Only the lines from the top of the data through the one with "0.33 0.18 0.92" are to be written out, each exactly as it stands.

(Items from a data source)
-----

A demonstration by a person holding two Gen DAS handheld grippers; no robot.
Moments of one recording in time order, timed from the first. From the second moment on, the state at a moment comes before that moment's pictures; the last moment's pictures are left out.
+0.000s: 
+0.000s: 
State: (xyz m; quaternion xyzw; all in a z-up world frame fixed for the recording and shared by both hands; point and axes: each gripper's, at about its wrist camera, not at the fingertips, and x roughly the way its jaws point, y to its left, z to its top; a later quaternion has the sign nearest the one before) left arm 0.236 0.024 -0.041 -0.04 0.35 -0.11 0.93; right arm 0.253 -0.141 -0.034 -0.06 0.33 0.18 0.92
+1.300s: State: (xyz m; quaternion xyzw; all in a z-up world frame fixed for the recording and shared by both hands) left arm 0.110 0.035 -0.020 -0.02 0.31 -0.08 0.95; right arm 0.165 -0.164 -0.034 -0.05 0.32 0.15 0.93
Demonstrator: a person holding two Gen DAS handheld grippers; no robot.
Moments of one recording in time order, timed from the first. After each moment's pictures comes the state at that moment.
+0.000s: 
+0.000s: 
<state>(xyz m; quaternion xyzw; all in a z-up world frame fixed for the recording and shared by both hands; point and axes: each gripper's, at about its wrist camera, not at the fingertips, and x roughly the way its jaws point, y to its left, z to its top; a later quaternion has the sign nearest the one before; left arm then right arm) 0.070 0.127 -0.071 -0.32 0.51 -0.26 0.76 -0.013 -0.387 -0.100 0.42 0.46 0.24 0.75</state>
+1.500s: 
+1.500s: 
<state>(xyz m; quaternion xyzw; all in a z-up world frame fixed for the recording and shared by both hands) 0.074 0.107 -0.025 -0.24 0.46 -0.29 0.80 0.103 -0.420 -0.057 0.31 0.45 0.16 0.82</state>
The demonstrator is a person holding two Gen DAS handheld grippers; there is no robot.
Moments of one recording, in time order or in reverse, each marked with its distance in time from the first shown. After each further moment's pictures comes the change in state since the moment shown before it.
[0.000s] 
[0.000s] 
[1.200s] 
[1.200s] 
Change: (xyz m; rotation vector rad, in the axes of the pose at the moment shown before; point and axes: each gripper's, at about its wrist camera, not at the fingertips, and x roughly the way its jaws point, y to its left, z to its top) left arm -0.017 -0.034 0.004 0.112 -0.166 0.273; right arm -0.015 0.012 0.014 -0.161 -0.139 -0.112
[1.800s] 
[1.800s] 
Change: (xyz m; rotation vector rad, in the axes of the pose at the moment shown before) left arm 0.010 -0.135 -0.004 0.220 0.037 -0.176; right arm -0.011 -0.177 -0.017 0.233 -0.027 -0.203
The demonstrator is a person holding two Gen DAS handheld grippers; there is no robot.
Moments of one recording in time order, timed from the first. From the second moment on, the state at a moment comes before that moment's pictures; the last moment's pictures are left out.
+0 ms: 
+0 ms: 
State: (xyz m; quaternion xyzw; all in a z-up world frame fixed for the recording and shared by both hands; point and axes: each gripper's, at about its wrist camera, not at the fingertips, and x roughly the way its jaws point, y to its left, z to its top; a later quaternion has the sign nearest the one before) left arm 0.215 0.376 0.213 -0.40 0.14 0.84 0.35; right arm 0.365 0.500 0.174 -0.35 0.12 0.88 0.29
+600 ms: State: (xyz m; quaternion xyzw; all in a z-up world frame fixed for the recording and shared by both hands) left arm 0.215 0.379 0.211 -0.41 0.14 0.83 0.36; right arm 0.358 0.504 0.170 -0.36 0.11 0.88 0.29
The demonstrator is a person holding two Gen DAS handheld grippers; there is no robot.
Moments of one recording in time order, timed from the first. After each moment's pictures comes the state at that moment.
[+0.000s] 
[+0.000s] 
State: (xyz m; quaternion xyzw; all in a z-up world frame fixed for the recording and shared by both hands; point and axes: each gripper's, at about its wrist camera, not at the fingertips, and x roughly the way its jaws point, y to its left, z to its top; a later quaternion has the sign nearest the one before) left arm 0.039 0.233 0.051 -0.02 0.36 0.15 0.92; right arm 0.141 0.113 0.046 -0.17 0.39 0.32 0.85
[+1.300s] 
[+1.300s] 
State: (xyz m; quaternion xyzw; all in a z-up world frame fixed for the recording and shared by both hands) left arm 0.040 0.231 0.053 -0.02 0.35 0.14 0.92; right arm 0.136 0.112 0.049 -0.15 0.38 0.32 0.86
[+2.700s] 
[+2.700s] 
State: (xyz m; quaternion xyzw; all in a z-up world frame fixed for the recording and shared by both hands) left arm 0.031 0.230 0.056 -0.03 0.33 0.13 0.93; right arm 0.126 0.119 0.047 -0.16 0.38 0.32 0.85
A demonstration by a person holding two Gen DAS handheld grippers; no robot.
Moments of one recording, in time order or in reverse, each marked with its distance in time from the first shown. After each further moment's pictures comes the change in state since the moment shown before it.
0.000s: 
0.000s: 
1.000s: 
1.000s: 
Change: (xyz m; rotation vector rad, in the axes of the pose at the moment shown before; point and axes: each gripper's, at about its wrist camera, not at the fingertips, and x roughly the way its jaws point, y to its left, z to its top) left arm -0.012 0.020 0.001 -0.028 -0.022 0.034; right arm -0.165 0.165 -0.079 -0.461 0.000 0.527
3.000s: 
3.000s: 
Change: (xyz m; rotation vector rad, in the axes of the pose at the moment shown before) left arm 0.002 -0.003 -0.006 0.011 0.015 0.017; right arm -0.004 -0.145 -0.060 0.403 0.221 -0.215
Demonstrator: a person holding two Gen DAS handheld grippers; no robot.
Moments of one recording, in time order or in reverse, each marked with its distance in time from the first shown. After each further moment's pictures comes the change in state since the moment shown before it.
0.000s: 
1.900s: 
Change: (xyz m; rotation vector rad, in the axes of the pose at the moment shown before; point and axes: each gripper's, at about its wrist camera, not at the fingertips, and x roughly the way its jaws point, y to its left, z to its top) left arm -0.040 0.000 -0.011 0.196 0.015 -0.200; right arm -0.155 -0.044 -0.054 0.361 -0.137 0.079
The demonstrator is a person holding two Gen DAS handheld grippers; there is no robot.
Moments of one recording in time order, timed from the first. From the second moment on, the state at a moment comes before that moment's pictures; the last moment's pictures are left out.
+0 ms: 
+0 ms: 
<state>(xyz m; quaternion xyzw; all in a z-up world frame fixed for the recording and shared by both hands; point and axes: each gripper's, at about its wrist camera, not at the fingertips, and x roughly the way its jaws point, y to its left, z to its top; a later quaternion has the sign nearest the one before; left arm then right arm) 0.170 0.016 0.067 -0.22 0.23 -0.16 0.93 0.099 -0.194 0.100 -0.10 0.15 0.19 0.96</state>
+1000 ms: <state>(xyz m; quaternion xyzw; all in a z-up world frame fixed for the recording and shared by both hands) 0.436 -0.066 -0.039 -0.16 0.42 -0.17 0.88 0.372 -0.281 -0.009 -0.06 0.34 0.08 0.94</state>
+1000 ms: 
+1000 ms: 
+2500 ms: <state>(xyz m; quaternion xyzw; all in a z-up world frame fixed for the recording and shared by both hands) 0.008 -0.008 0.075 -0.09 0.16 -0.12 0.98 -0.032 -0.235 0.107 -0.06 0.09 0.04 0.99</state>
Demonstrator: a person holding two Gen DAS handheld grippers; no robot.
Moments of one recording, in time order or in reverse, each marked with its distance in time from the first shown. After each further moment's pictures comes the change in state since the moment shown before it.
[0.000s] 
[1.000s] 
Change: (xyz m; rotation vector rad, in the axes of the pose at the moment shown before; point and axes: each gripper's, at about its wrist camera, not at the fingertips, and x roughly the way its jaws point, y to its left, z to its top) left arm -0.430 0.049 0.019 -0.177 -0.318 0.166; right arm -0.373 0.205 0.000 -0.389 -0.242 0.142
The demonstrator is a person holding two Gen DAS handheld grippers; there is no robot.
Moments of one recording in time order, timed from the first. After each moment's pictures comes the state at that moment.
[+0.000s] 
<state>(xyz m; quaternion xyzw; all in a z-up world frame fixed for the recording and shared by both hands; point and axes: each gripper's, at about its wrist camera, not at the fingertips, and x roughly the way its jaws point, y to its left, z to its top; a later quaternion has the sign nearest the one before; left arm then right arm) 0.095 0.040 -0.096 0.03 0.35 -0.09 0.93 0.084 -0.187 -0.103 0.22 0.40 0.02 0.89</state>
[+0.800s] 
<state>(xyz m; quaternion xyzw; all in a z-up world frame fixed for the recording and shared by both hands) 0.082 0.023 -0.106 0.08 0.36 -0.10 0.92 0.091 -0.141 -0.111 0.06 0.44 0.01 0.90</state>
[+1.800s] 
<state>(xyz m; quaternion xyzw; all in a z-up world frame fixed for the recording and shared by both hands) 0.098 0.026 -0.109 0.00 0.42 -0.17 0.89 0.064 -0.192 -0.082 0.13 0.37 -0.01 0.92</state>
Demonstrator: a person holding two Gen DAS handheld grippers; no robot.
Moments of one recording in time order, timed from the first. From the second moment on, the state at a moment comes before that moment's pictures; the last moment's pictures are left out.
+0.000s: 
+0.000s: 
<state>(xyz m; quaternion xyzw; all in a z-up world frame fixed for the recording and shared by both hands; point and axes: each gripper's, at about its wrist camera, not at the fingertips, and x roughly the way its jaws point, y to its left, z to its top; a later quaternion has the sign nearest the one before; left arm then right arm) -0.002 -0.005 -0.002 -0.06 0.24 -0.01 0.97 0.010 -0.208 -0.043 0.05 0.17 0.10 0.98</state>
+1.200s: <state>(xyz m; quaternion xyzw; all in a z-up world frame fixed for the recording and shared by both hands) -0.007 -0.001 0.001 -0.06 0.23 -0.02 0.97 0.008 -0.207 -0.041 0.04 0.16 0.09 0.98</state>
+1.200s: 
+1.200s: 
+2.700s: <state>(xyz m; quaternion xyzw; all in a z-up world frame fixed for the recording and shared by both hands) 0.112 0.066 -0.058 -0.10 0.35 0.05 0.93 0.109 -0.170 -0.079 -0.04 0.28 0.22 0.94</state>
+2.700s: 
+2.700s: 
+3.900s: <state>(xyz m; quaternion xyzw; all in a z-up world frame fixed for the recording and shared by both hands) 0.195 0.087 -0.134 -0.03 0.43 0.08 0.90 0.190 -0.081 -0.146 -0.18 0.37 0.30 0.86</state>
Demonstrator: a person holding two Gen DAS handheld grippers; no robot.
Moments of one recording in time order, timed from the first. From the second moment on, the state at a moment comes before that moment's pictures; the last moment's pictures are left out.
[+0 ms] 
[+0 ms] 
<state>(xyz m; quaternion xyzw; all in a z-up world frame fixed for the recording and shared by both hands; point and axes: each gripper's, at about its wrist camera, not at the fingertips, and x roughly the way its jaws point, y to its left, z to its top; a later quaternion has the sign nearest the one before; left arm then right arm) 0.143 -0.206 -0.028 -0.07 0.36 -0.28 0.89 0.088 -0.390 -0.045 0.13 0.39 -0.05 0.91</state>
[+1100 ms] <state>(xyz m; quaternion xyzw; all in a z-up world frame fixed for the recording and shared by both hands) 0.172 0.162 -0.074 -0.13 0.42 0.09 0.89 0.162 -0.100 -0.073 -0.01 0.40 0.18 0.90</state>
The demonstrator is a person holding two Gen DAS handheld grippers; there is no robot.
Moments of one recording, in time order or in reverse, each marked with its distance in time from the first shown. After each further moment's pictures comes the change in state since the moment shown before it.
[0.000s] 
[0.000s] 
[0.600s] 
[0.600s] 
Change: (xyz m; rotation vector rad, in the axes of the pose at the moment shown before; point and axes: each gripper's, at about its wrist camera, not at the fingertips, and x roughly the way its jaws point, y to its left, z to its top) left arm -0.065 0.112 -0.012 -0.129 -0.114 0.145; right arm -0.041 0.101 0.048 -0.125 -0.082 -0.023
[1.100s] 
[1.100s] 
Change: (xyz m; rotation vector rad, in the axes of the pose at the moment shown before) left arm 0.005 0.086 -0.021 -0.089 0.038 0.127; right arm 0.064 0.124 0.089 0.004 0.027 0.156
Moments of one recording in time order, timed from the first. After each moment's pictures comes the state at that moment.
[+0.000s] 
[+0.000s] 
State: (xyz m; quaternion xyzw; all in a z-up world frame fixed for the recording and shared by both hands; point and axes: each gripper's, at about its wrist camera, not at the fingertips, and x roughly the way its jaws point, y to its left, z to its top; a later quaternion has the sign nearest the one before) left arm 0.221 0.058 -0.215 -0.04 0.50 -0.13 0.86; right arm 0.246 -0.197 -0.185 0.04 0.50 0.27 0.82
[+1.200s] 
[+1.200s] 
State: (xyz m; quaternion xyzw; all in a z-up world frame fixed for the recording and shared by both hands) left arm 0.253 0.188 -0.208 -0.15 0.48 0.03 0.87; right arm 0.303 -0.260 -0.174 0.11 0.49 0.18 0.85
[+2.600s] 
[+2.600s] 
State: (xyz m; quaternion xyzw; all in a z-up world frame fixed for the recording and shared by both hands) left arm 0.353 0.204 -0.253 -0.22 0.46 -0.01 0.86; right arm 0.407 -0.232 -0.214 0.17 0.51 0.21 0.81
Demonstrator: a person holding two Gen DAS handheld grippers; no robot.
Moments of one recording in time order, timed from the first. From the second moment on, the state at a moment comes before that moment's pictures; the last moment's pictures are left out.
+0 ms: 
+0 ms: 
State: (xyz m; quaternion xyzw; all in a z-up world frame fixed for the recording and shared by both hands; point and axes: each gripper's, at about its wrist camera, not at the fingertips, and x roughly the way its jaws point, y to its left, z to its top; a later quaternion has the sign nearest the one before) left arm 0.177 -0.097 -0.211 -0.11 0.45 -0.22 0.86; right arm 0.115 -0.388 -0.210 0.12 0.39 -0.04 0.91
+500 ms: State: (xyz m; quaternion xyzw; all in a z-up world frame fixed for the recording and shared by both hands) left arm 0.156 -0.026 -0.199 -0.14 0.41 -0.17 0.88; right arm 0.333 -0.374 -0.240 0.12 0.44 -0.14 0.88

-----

=== Reply ===
A demonstration by a person holding two Gen DAS handheld grippers; no robot.
Moments of one recording in time order, timed from the first. From the second moment on, the state at a moment comes before that moment's pictures; the last moment's pictures are left out.
+0.000s: 
+0.000s: 
State: (xyz m; quaternion xyzw; all in a z-up world frame fixed for the recording and shared by both hands; point and axes: each gripper's, at about its wrist camera, not at the fingertips, and x roughly the way its jaws point, y to its left, z to its top; a later quaternion has the sign nearest the one before) left arm 0.236 0.024 -0.041 -0.04 0.35 -0.11 0.93; right arm 0.253 -0.141 -0.034 -0.06 0.33 0.18 0.92

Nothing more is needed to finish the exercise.